Donald v Ntuli

Reference: [2010] EWCA Civ 1276

Court: Court of Appeal

Judge: Lord Neuberger of Abbotsbury MR, Kay LJ, Sedley LJ

Date of judgment: 16 Nov 2010

Summary: Privacy - Injunctions - Arts 8 and 10 ECHR - Anonymity of parties - Non-disclosure of fact of injunction

Appearances: David Sherborne (Claimant) 

Instructing Solicitors: Schillings for the Claimant; JMW for the Defendant


The Claimant was a member of a boyband in the 1980s. The Claimant had conducted a relationship with the Defendant on and off since 2000. An ex parte on notice application was made for an interim injunction. A superinjunction anonymising the parties and restraining the defendant and third parties from referring to the fact of the injunction was sought and obtained in April 2010. The Judge’s order contained a proviso that the Defendant could discuss information about the Claimant already disclosed to family and close friends with those individuals. The Defendant appealed seeking the discharge of the injunction and, in the alternative complaining that the orders for anonymity and non-disclosure of the fact the application had been obtained were unnecessary. The Judge prohibited publication of “any intimate, personal or sexually explicit details about the relationship …
including any facts of a sexual nature.” Reference to the fact of the relationship was permitted under the Judge’s order. The Defendant contended that publication of non-sexual, non-salacious information about the relationship should not have been restricted and was not core private information. The Claimant cross-appealed that the injunction did not go far enough and ought to include a prohibition on disclosure or communication of the fact of the relationship, subject to the family and close friends proviso.
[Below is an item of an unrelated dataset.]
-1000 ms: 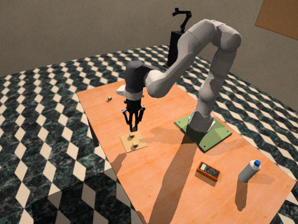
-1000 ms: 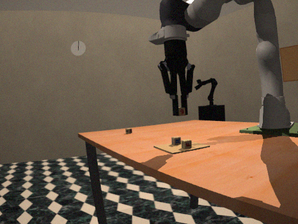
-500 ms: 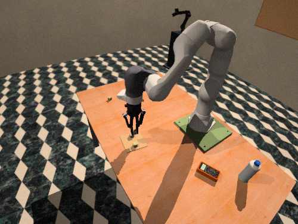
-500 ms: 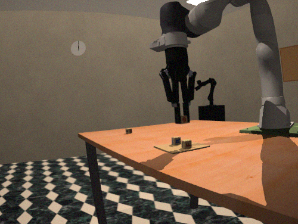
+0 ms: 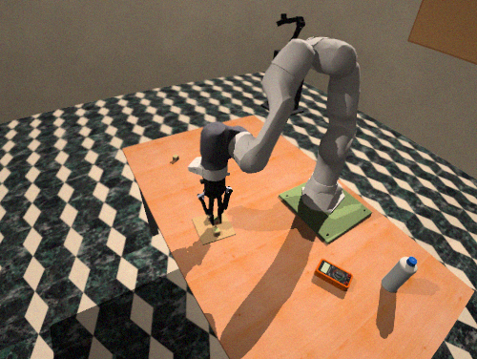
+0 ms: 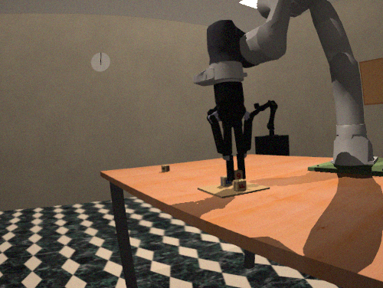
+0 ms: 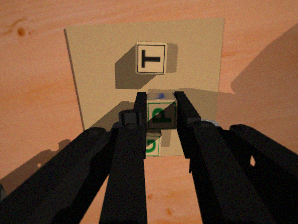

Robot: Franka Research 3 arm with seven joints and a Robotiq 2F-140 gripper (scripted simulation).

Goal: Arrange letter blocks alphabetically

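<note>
Right now the tan mat is 10 mm ahead of my hand and 50 mm below it. From my hand the other things lie so: multimeter: 230 mm behind, 430 mm to the left, 40 mm below.
</note>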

(1) the superinjunction should be discharged in its entirety

(2) the additional orders to protect privacy should be made

(3) orders for anonymity of the parties and non-disclosure of the application and injunction were necessary


Held, dismissing the cross-appeal and the appeal in part:

(1) The substantive injunction remained in force. The argument that the publication of non-core information ought not to be restricted was rejected. The Judge had rightly considered within the intense focus on competing rights the Claimant’s past admissions and the Defendant’s interest in telling her story but placed a relatively low value on it.

(2) The injunction did not lack clarity. The word “intimate” from the prohibition on disclosure did not have merely sexual connotation but referred to non-sexual but personal information about the relationship that the Claimant was likely to establish was covered by a reasonable expectation of privacy at trial.
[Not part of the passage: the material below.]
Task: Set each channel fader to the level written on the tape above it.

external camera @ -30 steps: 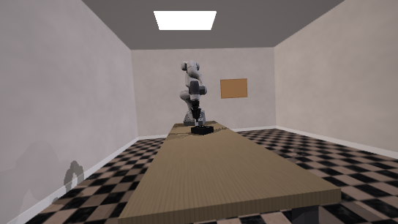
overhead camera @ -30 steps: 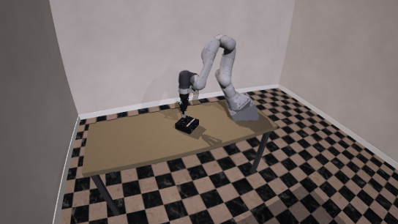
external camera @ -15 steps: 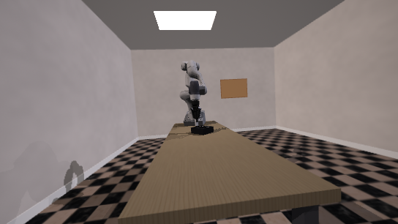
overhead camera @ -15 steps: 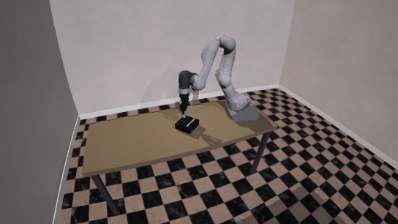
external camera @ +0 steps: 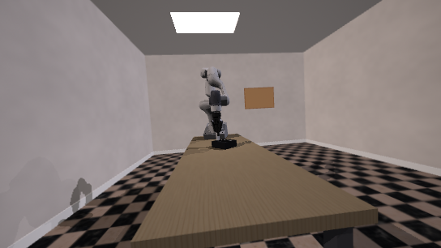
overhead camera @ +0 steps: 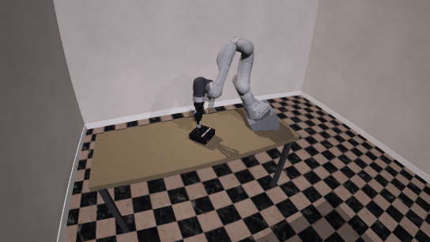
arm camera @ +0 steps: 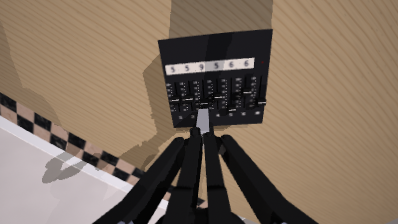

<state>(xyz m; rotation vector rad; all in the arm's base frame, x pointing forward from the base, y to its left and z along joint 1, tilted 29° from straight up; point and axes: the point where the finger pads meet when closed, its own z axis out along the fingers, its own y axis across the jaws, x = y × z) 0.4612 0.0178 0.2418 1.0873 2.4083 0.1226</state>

(3) There were no grounds for extending the prohibition on disclosure and communication to the fact that a relationship took place. There was no evidence that the relationship was entirely secret. Disclosure of it carried no particularly grave adverse consquence

(4) The orders for non-disclosure of the fact that an injunction had been obtained was unnecessary in view of the terms of the substantive injunction and circumstances of the case. Orders for non-disclosure of the proceedings are essentially case-sensitive. The test is essentially one of necessity.

(5) Anonymity was unnecessary. It would have been possible and appropriate for the Judge to have written a judgment in publishable form. The benefit of not anonymising was removing the risk of misidentification of the parties, although continued anonymity may be justified where identification risked serious consequences for a person’s private life.


Other than where the protagonists have taken measures to conduct a purely clandestine relationship or revelation will lead to particularly grave consequences, disclosure of the mere fact of a relationship ought to be permitted. The super-injunction elements (i.e. non-disclosure of the fact of the injunction and anonymity of the parties) are essentially case-sensitive issues, with an emphasis on ‘necessity’ and the production of published judgments wherever possible. Such orders may be superfluous when the privacy issues are appropriately addressed by the terms of the substantive injunction.